- Work task -
Retype every line of the data below, starting with the first and ending with the line that contains "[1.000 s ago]", but leave out the pictures.

- Entries supplied -

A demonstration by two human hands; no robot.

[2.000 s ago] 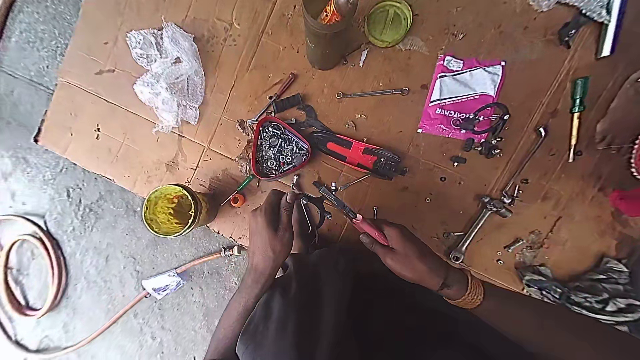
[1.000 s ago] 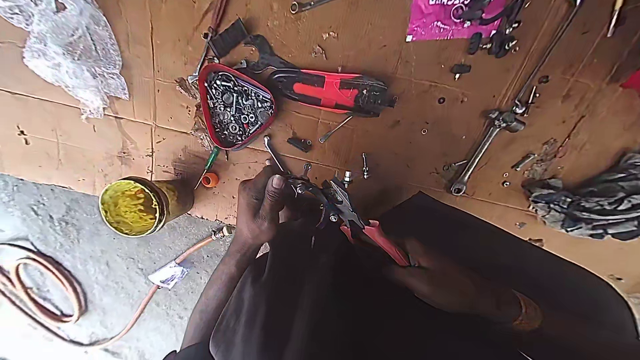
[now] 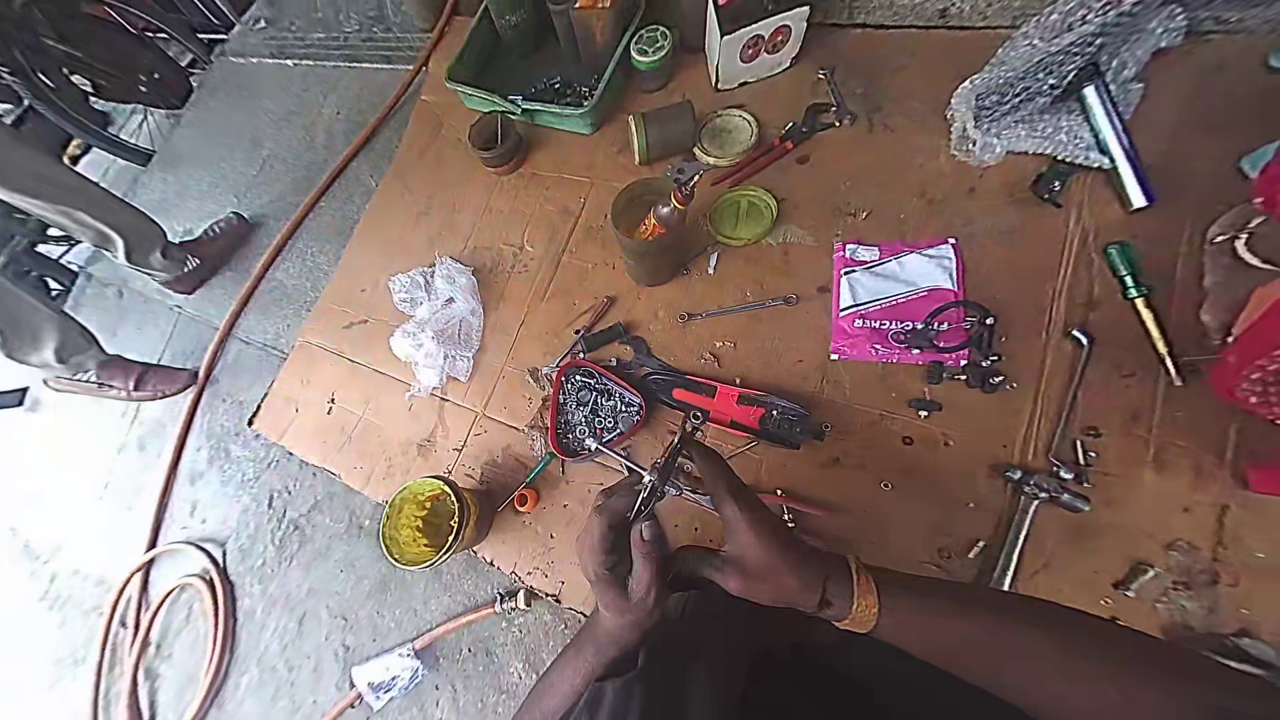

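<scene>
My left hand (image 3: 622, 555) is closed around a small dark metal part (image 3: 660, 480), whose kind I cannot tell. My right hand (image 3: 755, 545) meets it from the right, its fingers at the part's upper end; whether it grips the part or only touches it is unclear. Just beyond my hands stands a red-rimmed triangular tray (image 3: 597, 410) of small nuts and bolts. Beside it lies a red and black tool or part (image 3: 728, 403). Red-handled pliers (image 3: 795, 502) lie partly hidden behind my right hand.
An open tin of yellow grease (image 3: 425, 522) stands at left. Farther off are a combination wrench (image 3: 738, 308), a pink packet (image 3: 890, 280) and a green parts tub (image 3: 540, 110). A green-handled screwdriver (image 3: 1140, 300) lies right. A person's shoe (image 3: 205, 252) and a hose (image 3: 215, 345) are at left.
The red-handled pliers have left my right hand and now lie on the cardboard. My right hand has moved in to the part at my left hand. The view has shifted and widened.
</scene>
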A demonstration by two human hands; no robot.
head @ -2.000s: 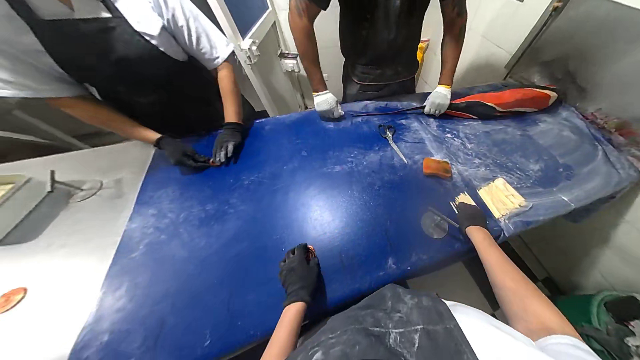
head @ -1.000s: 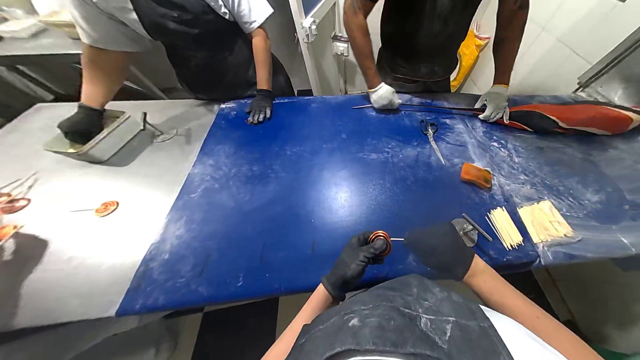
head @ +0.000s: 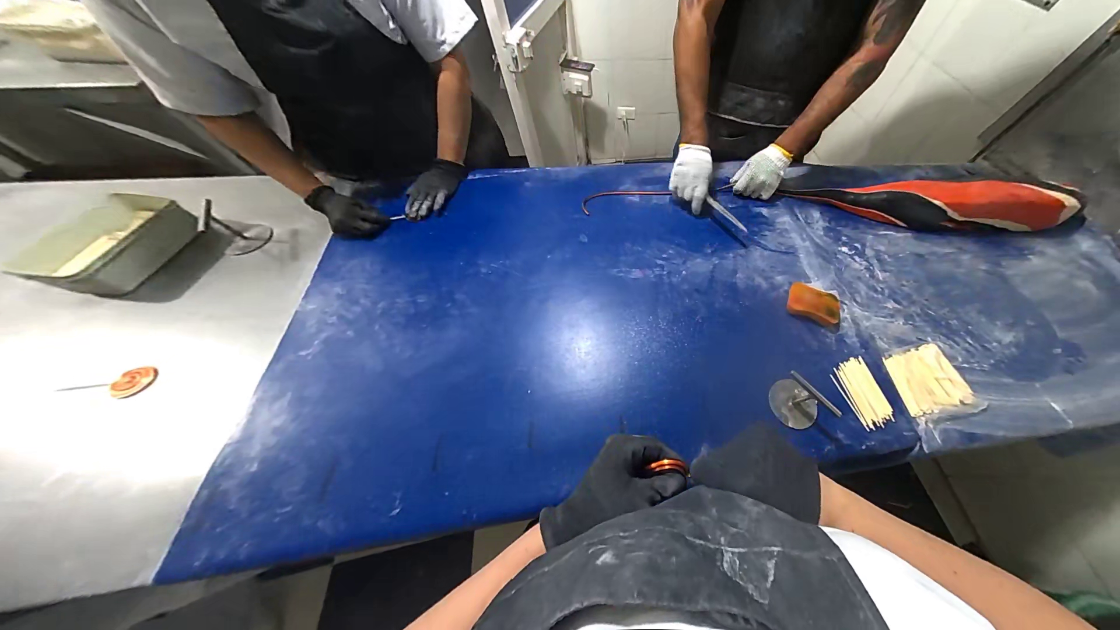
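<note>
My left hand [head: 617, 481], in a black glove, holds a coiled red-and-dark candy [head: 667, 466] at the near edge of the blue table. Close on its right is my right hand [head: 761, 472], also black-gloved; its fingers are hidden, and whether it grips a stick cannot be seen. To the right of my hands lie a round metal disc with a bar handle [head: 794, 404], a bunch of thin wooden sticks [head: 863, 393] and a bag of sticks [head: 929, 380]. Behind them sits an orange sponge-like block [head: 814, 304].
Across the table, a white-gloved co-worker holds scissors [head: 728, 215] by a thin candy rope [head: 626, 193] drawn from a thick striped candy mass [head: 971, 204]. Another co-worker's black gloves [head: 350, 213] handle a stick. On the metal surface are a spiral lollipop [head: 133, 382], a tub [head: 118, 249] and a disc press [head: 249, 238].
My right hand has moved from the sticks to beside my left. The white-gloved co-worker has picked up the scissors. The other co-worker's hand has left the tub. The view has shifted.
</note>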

- Answer to this problem -
A demonstration by two human hands; no robot.

[2.000 s ago] 
[1.000 s ago] 

That completes the exercise.